Your result should be the lines holding the word "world", copied from the entries below.

Start of Dataset entries

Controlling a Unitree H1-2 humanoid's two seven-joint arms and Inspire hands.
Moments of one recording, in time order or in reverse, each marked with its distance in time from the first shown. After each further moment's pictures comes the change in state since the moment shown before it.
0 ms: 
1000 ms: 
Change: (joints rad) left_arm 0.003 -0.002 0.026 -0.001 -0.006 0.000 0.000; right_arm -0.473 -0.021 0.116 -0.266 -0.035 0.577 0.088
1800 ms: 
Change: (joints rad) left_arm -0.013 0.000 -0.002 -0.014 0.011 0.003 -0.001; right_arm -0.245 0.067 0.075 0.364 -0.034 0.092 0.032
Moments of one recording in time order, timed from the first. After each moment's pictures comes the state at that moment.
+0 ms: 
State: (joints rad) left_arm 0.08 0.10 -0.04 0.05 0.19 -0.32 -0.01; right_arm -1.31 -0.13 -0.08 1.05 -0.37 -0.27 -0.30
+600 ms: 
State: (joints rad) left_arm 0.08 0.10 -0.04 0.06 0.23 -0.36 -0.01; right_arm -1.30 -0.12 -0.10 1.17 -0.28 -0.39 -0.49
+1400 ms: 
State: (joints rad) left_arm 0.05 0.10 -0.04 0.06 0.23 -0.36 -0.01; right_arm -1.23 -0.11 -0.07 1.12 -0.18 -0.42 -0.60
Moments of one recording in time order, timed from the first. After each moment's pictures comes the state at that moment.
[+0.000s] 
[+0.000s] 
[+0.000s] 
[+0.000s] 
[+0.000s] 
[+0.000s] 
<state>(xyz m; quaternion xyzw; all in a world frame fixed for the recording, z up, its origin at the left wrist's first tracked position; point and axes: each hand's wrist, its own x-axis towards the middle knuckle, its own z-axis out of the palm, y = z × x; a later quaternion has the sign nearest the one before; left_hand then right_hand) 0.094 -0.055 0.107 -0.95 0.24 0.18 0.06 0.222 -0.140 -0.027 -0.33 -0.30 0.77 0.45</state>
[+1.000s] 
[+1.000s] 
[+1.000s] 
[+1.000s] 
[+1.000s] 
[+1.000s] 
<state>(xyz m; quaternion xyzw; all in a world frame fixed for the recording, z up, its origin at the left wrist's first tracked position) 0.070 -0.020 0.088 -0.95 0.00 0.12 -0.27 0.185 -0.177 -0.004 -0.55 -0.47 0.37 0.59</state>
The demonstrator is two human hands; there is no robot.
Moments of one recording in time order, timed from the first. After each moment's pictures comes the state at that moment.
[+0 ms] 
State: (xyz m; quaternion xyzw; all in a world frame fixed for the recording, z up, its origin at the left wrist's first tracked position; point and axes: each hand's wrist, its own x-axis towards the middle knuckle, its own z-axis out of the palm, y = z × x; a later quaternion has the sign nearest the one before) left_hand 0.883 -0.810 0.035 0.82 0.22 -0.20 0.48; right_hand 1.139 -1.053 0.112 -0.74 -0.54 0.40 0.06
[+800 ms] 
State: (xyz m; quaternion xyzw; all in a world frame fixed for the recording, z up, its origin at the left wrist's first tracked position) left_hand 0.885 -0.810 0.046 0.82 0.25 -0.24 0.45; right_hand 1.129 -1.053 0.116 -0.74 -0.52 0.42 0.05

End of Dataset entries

● **Written answer**
<state>(xyz m; quaternion xyzw; all in a world frame fixed for the recording, z up, its origin at the left wrist's first tracked position; point and axes: each hand's wrist, its own x-axis towards the middle knuckle, its own z-axis out of the palm, y = z × x; a later quaternion has the sign nearest the one before; left_hand then right_hand) 0.094 -0.055 0.107 -0.95 0.24 0.18 0.06 0.222 -0.140 -0.027 -0.33 -0.30 0.77 0.45</state>
<state>(xyz m; quaternion xyzw; all in a world frame fixed for the recording, z up, its origin at the left wrist's first tracked position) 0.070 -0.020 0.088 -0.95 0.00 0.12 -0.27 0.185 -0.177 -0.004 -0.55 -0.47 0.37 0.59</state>
State: (xyz m; quaternion xyzw; all in a world frame fixed for the recording, z up, its origin at the left wrist's first tracked position; point and axes: each hand's wrist, its own x-axis towards the middle knuckle, its own z-axis out of the palm, y = z × x; a later quaternion has the sign nearest the one before) left_hand 0.883 -0.810 0.035 0.82 0.22 -0.20 0.48; right_hand 1.139 -1.053 0.112 -0.74 -0.54 0.40 0.06
State: (xyz m; quaternion xyzw; all in a world frame fixed for the recording, z up, its origin at the left wrist's first tracked position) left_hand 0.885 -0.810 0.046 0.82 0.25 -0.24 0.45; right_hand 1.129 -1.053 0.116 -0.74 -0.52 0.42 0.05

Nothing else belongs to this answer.